Doctor Yandell occupied this chair of Physiology with great credit until he resigned, in 1859, to accept a chair in the Medical School of Memphis, Tennessee. During the Civil War he devoted himself to hospital service. In 1862, he was licensed to preach by the Presbytery of Memphis, and in 1864 was ordained pastor of the Dancyville Presbyterian church. He resigned his pastorship in 1867, and returned to Louisville to resume the practice of medicine, which he had never entirely abandoned during the whole of his professional life.

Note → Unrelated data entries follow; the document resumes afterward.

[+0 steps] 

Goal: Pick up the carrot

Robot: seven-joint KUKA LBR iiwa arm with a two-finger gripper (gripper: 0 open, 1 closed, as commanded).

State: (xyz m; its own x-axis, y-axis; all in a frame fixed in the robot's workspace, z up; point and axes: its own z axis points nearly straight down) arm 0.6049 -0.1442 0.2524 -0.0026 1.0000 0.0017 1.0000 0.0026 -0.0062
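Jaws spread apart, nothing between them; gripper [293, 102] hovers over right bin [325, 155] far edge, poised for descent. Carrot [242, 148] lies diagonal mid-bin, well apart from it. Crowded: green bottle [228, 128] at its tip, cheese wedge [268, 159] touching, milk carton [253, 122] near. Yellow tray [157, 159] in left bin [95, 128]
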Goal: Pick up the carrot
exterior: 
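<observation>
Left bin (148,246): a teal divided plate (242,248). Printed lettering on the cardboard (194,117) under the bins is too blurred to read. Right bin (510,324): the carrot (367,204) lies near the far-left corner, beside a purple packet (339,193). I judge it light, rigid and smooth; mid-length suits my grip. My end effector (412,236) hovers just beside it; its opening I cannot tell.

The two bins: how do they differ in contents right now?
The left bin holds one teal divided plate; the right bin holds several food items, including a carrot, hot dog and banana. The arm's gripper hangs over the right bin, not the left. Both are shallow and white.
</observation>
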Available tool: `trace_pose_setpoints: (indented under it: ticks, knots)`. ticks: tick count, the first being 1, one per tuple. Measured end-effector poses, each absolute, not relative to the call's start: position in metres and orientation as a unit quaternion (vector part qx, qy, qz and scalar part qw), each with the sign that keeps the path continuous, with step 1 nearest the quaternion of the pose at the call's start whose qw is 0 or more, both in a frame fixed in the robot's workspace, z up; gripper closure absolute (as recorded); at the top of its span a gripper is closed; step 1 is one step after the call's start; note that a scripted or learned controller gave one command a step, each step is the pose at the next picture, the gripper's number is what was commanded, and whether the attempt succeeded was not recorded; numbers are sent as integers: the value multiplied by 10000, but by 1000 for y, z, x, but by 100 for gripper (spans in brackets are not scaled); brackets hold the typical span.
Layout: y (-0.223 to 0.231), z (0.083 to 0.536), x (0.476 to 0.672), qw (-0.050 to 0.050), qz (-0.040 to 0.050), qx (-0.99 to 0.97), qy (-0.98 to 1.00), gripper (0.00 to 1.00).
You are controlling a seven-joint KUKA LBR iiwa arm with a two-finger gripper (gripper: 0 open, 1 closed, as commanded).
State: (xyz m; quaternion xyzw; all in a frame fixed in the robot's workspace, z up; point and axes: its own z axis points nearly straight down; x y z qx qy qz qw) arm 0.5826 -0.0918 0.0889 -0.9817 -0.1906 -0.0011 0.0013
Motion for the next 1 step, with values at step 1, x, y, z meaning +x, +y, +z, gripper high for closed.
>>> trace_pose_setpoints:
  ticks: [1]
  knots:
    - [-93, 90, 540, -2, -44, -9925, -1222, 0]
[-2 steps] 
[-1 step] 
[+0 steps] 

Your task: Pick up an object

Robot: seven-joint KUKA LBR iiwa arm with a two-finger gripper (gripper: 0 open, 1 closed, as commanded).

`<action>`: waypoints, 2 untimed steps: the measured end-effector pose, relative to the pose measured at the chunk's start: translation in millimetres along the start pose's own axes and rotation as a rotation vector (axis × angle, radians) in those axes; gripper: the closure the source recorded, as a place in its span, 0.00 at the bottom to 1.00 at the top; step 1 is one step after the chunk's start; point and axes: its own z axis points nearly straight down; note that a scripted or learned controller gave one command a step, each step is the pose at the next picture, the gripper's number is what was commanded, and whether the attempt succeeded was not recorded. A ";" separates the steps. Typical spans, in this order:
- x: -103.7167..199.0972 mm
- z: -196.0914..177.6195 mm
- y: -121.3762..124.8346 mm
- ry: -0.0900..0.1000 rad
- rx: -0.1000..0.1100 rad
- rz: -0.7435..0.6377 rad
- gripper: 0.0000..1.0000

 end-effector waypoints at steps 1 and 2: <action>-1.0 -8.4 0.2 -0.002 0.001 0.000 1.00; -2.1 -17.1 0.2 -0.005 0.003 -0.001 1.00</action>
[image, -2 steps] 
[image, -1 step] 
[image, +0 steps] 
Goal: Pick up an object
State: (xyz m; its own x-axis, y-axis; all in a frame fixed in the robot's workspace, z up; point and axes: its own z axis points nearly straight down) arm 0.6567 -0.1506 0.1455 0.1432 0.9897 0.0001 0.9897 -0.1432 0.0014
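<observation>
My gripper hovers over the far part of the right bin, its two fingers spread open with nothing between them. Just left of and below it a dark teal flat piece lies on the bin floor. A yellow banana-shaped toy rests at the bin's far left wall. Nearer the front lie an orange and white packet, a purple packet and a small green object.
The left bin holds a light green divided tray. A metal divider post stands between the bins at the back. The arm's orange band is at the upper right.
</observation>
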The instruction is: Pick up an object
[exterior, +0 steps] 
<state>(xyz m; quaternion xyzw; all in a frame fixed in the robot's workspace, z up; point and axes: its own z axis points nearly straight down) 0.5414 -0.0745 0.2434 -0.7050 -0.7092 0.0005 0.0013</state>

While resident in Lexington he was for some years sole editor of the _Transylvania Journal of Medicine_, to which he contributed several able papers. In Louisville he was editor for some time of the _Western Journal of Medicine and Surgery_, in both cases filling the editorial chair with characteristic activity and ability. He was always a contributor to the medical literature of his day in numerous papers, especially in biographical sketches and obituary memoirs of medical men of Kentucky and Tennessee, a more complete collection of which he was said to be preparing at the time of his last illness. He held a facile pen; few writers of our times have produced more classical and graceful essays. As a public speaker and lecturer he was ever impressive, graceful, and chaste. His social qualities made him always welcome and prominent in all public assemblies of his medical brethren. In 1872, he was elected President of the College of Physicians and Surgeons of Louisville, and at the time of his death he was President of the Medical Society of Kentucky. His decease occurred February 4, 1878, in the seventy-third year of his age.

DOCTOR ROBERT PETER,

Though of foreign birth, came of that same class of British ancestry which has given the United States her representative Americans, Virginia her great men, our own State her typical Kentuckians. Born at Launceston, Cornwall, January 21, 1805, he was a member of the Peter family of Devon and Essex, which produced in former times the remarkable Sir William Peter or Petre, to which has been ascribed the noted Hugh Peter or Peters, and from which collaterally are descended the present Lords Bathurst and Petre. Robert Peter came to America with his parents, Robert and Johanna Dawe Peter, and their six other children, when twelve years old, landing at Baltimore and later settling at Pittsburg, Pennsylvania. The father, it seems, succeeded in none of his money-making enterprises in the new country, and Robert had early to support himself and to contribute something to the maintenance of the family. He was placed in Charles Avery's wholesale drug store at Pittsburg and there received a first-rate business education, while diligently cultivating his decided taste for chemistry. In 1828, he became a naturalized citizen of the United States. The same year, after attending one session (by especial request) at the Rensselaer Institute Scientific School at Troy, New York, he acquired the title of "Lecturer on the Natural Sciences,"[63] and delivered a course of chemical lectures to a small class in Pittsburg, was a member of the Hesperian Society and contributed to its organ, _The Hesperus_, numerous papers, scientific, literary, and poetical. In 1829, as member of the Pittsburg Philosophical Society, he gave a course of lectures on the Natural Sciences before that Society. In 1830-31, he lectured on Chemistry in the Western University of Pennsylvania. In 1832, he came to Lexington, Kentucky, somewhat reluctantly, at the urgent insistence of Reverend Benjamin O. Peers, to be associated with him in the proprietorship of his "Eclectic Institute," at that place, and to deliver a course of lectures in the Institute.[64]